I’m wondering if we could submit multiple times to test the algorithm for the final scoring. I know it may leak the information of sensitive data during the final scoring if multiple submission is allowed, but I am still wondering if there are other data sources other than the 2019 data or any other approaches to evaluate the algorithm.
So you’re welcome to resubmit to the prescreened arena as much as you’d like, in that way it’s just like the open arena-- in the prescreened arena your code is still running on the same publicly available 2019 data, the only difference is that we’re running your code for you–so you have a chance to catch any bugs/hard-coded file paths/etc before final submission in early november.
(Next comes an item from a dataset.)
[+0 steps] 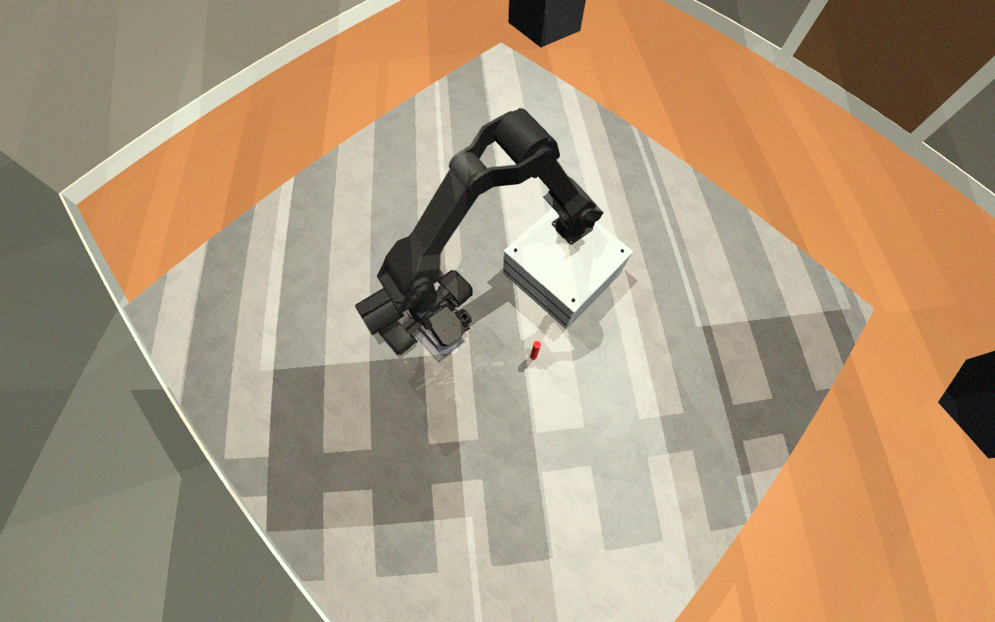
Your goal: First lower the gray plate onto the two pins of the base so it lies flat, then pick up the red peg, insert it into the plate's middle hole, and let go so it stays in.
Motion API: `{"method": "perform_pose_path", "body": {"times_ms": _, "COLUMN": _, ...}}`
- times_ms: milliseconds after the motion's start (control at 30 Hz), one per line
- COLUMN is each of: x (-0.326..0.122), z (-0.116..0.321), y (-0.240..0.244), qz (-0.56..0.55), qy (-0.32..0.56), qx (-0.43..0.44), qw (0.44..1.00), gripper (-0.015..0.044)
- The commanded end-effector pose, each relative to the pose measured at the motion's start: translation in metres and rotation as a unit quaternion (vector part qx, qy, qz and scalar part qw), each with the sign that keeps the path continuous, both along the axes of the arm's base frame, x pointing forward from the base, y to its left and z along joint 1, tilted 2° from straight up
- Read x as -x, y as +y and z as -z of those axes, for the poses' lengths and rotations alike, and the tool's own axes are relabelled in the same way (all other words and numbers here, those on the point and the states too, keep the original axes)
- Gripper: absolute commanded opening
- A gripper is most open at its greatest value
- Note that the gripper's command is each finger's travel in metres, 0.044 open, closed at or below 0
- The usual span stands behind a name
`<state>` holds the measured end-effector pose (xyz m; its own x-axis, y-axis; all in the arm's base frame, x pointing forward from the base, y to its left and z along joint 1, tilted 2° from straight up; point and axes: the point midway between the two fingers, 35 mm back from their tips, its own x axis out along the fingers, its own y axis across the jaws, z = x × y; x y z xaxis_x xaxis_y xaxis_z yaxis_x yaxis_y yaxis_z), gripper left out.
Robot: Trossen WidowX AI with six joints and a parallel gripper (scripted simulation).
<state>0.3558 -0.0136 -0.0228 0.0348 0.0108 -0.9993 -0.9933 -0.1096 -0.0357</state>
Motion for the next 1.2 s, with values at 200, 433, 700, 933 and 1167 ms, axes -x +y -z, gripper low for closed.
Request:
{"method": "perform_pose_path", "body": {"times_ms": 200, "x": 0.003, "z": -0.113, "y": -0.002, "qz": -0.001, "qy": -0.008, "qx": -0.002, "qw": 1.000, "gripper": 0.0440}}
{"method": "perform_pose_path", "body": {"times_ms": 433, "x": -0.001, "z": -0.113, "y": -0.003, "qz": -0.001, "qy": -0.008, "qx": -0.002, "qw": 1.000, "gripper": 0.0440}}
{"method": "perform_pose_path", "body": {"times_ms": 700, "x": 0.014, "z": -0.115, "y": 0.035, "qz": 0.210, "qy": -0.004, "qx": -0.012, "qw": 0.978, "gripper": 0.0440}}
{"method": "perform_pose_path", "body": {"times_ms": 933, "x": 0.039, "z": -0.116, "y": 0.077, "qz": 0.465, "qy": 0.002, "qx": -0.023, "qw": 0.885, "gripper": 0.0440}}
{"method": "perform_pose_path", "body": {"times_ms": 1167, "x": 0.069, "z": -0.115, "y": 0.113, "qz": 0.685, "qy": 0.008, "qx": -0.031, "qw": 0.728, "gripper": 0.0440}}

We won’t let your algorithm touch the withheld private data until you’re invited submit your final version (along with final write-up/proof and source code) on November 15th for final scoring, at which point there will be no leaderboard updates until final scoring is complete. You won’t be able to see the results of your code on the withheld data until everyone has passed (or failed) final DP validation, scoring is complete for all submissions on all epsilons, and we announce the prizes.
You only have the 2019 data to work with while you’re developing your algorithm-- which I understand is frustrating… but also realistic for many real world use cases (where it’s equally frustrating, but we have to deal with it). When you only have one data-set, but you wish you had more (in order to estimate variance between data sets), one trick you can use is called bootstrapping: https://en.wikipedia.org/wiki/Bootstrapping_(statistics)
Thanks, Christine! Thanks for clarifying the rule. The bootstrapping method also looks useful!